The versions of my life are the crossroads I was at. Should I stay in the abuse environment I was in OR reclaim my sparkle. I did the latter, I chose me.
I told my friends the story the way I told it to you. I don’t think they wanted to believe me. I don’t think they wanted to believe that he was capable of these things.
There was an incident where I was going out in the evening with my ex and I wanted to wear lipstick. He wanted to kiss me but I said please kiss me gently because I’ve just done my make up. I said I would take it off as soon as we got home which I did. Then he withheld affection from me for several days. Then when I called him out on this behaviour, he kicked me out. I told my friends about this and they said “oh it’s just because he wanted to kiss you, just don’t wear lipstick anymore”.
When I think about how he used to treat me, he was awful really. I was always on edge because he would always be finding things that were wrong. Silly things like I had cut the celery sticks too short or I didn’t hear him calling me when I was reading my book. My friends, they used to say to me “he’s a sensitive soul”.
I’m sorry to hear this about your mother. That must be very painful to deal with and process.

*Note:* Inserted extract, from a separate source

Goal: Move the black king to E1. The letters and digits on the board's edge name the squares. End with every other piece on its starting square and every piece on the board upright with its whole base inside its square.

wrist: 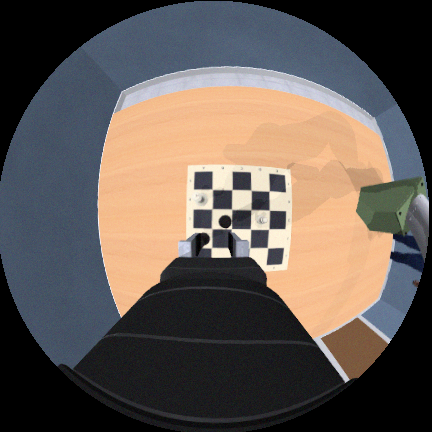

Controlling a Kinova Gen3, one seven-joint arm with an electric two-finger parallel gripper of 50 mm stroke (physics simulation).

In terms of abusive words as a child, I never had them directed at me. I witnessed my dad being verbally abusive to my mum though. As I child I would defend my mum and protect my sister. I’ve always been very strong and sure of myself which is why I feel very ashamed that I’ve been with two men who I’ve let treat me terribly.
I have had healthy relationships. I had a marriage where the relationship as a whole lasted many years. We met young and ended up wanting very different things from life. I’ve had another very safe feeling relationship. The relationship I am in now is what I would consider healthy. I don’t feel scared and anxious and I can be myself which is great.
My thoughts that are ruminating on the past and I feel an anger inside me now for what I have gone through. I’ve been very busy with dance and I threw myself into my latest show as a coping mechanism.
I’m trying to focus on the positives. I feel very fortunate as I have amazing friends and family and I’m lucky enough to travel a lot. But there is a fine line between focusing on the positives and not processing things.